Questions and Answers

Based on the above section:

Question

Find the GO term regulation of cell proliferation how far can you trace this back to the parent terms.

Answer

regulation of cell proliferation – regulation of cellular process – regulation of biological process – biological regulation – biological process

Question

What are the direct child terms of regulation of cell proliferation?.

Answer

regulation of stem cell proliferation, regulation of sooth muscle cell proliferation, positive regulation of cell proliferation, regulation of mesenchymal cell proliferation

Question

What is the enrichment score for regulation of cell proliferation ? How is this calculated (Hint: scroll down the page for the heading Enrichment).

Answer

1.58 ((104/870)/(919/12137))

REVIGO to reduce redundancy and visualise

We can use the results generated by the GOrilla web tool as input to REVIGO which will summarise the GO data and allow us to visualize the simplified data. Click on the link Visualize output in REViGO. Follow the screen shots in the presentation.Go to the treemap view.

Question

What are the main functional categories emerging in this analysis?

STRING

Using STRING to look at networks that may be formed by the DEGsClick on your Firefox web browser.

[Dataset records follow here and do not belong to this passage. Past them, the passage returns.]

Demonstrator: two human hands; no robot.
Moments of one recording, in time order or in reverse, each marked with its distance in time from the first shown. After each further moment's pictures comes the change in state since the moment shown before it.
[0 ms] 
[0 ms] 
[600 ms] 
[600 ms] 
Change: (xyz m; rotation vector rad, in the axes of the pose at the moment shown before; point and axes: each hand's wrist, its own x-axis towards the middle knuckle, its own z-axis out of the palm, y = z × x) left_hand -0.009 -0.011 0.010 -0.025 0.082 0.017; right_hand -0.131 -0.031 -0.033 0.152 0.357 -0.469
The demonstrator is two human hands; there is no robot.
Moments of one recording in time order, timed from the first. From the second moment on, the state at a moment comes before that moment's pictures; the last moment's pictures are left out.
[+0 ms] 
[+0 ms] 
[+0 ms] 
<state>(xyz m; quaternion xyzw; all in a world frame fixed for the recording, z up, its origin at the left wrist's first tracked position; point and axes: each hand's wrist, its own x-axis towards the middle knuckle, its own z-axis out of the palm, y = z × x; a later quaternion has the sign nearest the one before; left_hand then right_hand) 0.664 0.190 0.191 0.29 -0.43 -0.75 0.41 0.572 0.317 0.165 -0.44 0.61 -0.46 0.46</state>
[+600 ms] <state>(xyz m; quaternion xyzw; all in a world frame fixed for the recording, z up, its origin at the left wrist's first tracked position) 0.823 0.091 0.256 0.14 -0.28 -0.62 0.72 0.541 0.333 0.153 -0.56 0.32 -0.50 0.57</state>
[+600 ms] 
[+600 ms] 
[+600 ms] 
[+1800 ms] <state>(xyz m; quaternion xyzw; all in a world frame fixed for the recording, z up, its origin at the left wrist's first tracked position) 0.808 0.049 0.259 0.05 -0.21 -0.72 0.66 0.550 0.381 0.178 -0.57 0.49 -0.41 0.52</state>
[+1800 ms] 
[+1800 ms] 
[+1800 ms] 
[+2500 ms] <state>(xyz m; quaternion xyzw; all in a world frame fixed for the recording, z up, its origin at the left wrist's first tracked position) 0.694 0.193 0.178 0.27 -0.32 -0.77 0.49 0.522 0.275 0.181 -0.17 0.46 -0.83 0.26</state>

Go to the STRING website: http://string-db.org. For this exercise we will only use the top 500 DEGs. Go to the file (voom_res_sig_lfc.txt) copy only the top 500. These will be pasted as input to the STRING website. Follow the screen shots in the presentation.

You will see a large interaction network being built from the 500 DEGs.We will refine this by clicking on the Data settings tab and selecting high confidence (see the screen shot in the presentation). Look at the gene clusters that are generated.

Find the gene CDK1. Look at the cluster generated around this gene. What other DEGs are interaction partners of CDK1.

Click on CDK1 and find what functions it is involved in. Click on the interaction partners of CDK1 and find their functions.

Question

Does this help in further explaining some of the gene ontology results?

Explore other clusters that are formed in this analysis.